In Exercises 33-40, find an equation of the tangent line to the graph $y=f(x)$

at the given $x$. Do not apply formula (6), but proceed as we did in Example 4

$f(x)=x^3,x=-2$.

Example 4

Finding the Equation of Tangent Line at Given $x$

Find the point-slope equation of the tangent line to the graph of $f(x)=\frac{1}{x^2}$

at $x=2$.

Solution

In this problem, we are given a point on the tangent line, but only its first coordinate $x=2$.

Since the point is on the graph $f(x)=\frac{1}{x^2}$, we get the second coordinate by plugging $x$

-value into $f(x)$:

$y=f(2)=\frac{1}{2^2}=\frac{1}{4}$.

Thus, $\left(2,\frac{1}{4}\right)$

is the point on the graph and the tangent line.

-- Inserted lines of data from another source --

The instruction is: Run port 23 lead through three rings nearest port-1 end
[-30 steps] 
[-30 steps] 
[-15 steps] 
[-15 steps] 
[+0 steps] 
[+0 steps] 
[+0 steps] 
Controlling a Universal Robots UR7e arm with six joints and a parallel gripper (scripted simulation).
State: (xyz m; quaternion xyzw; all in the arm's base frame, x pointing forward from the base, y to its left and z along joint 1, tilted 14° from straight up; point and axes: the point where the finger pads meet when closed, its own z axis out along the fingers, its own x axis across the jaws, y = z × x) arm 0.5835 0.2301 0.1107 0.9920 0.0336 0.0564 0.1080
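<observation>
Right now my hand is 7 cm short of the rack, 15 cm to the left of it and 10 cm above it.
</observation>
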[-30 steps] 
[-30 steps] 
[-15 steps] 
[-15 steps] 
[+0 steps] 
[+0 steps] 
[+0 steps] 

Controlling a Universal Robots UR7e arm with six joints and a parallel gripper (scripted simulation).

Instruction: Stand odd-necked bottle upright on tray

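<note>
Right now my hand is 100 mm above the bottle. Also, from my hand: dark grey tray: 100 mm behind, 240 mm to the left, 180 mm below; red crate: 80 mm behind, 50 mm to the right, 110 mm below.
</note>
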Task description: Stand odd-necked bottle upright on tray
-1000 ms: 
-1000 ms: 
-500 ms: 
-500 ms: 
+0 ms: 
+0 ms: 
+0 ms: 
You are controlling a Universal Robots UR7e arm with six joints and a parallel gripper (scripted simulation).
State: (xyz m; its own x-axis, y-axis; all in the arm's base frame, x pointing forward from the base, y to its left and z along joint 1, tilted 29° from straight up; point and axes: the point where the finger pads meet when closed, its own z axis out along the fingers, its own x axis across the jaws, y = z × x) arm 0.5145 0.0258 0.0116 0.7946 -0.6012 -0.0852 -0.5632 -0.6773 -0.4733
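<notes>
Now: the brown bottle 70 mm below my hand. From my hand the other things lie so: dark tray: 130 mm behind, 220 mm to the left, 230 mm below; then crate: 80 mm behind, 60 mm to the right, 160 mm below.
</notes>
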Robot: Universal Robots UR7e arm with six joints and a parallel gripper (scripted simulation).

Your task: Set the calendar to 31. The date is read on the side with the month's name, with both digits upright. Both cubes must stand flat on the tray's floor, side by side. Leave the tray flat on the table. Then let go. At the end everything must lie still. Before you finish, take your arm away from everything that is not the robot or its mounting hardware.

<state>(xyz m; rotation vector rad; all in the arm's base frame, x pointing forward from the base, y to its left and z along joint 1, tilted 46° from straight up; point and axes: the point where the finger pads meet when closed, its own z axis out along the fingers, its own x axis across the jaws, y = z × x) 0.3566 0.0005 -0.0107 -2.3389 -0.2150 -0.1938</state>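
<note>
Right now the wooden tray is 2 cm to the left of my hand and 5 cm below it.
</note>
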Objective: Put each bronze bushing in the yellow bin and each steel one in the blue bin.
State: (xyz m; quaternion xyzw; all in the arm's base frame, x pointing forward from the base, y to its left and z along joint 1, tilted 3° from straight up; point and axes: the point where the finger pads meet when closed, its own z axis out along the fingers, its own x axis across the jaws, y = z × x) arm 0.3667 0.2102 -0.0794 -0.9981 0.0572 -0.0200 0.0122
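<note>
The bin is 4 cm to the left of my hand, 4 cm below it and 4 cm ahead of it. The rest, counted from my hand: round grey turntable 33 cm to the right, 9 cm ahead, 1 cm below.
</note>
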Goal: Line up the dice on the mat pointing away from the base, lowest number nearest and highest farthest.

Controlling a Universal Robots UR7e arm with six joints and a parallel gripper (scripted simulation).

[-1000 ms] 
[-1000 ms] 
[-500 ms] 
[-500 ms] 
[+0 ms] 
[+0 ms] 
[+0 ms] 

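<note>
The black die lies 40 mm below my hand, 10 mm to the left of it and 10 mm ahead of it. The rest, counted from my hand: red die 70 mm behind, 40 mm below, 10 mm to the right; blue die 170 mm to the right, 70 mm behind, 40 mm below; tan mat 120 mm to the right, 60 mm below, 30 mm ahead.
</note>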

Next, we find the slope of the tangent line. For this purpose, we compute $f\text{'}(x)$

by using the power rule:

$f(x)=\frac{1}{x^2}=x^{-2}$

$f\text{'}(x)=(-2)x^{-2-1}=-2x^{-3}=\frac{-2}{x^3}$.

The slope tangent line when $x=2$

is $f\text{'}(2)=\frac{-2}{2^3}=\frac{-1}{4}$.

In the point-slope form, the equation of the tangent line is $y-\frac{1}{4}=-\frac{1}{4}(x-2)$.